Felt need is also easy. I'm surrounded by needy people all day long. They're tired, they're crabby, they're discouraged, they're deceived. They're hungry and impatient and hurt. In every instance, they are in need. They need saving from provincial cares and mortal burdens.
Superpower
Faith takes a little more trust, but it is the magical component that hastens the miracles. There is a phrase used in academics. They say that "What is perceived to be real is real in its effect." It is the self-fulfilling prophecy, the potent power of symbolic interaction-ism. Perception (ie: faith) is everything. No longer left to Cindy Lou-Who and other holiday-loving folk, I suspect that faith is the fire that drew Abraham Lincoln through the Civil War. It is the key to greatness and accomplishment.

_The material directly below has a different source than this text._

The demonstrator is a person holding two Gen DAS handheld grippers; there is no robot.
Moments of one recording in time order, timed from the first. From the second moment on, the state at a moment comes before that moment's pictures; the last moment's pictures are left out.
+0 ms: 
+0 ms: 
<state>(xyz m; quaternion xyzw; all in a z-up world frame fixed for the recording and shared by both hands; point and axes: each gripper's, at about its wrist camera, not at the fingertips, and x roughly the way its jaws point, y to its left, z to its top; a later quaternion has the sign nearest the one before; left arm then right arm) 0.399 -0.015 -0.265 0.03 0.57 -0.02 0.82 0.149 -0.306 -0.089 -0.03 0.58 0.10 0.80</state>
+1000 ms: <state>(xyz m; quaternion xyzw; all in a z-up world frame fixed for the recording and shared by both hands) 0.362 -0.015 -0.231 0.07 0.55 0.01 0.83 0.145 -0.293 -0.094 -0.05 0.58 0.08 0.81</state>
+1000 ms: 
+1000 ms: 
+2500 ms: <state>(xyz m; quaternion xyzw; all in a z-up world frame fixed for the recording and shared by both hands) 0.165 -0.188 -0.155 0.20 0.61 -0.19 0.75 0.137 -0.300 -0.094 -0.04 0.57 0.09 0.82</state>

This is no less impressive than the stuff of comic strips and action films. We have a fearsome enemy, a valiant captain, and a divine sense of identity in our miracle-making endeavors.
I feel like Spiderman mastering my webs. Or Batman putting the finishing touches on his mobile. There is a power in faith unlike anything that I have ever imagined. It's super-human in quality, something that only Marvel films and comic strips acknowledge. The soul that longs to minister will be made heroic through faith in Jesus Christ.
The True Hero
Jesus Christ is the true Hero, the original Hercules. Half-deity, He came. Human so that He could empathize, Godly so He could save, motivated only by the people He was sent to rescue.
He read an Isaiac verse and then brought it to life in His own good life:
"The Spirit of the Lord God is upon me, because he hath anointed me to heal the broken-hearted, to preach deliverance to the captives, and recovering of sight to the blind..." (Luke 4:18)
Do you sense the heroism? There were no capes or crowds, and his side-kicks were simple fishermen, but in Him we have the archetypal Hero, the only true Savior of mankind.
"...to give unto them beauty for ashes, the oil of joy for mourning, the garment of praise for the spirit of heaviness..." (Isaiah 61:1-3)
To the Rescue!
When we claim discipleship, His quest becomes our own. We engage in amateur heroism! We must heal the broken-hearted and give joy where there is mourning, praise where there is heaviness. When we exercise faith in someone else's behalf, we see miracles.
So don your spiritual cape, make you a mask, and join me in the ministry! With faith as our power and Jesus Christ as our example, we can rescue distressed damsels and would-be villains.
Where there is felt need, we add our faith and prayer. And the Bible Dictionary assures us that this recipe, properly cooked, yields miracles. This my friend, is amateur heroics.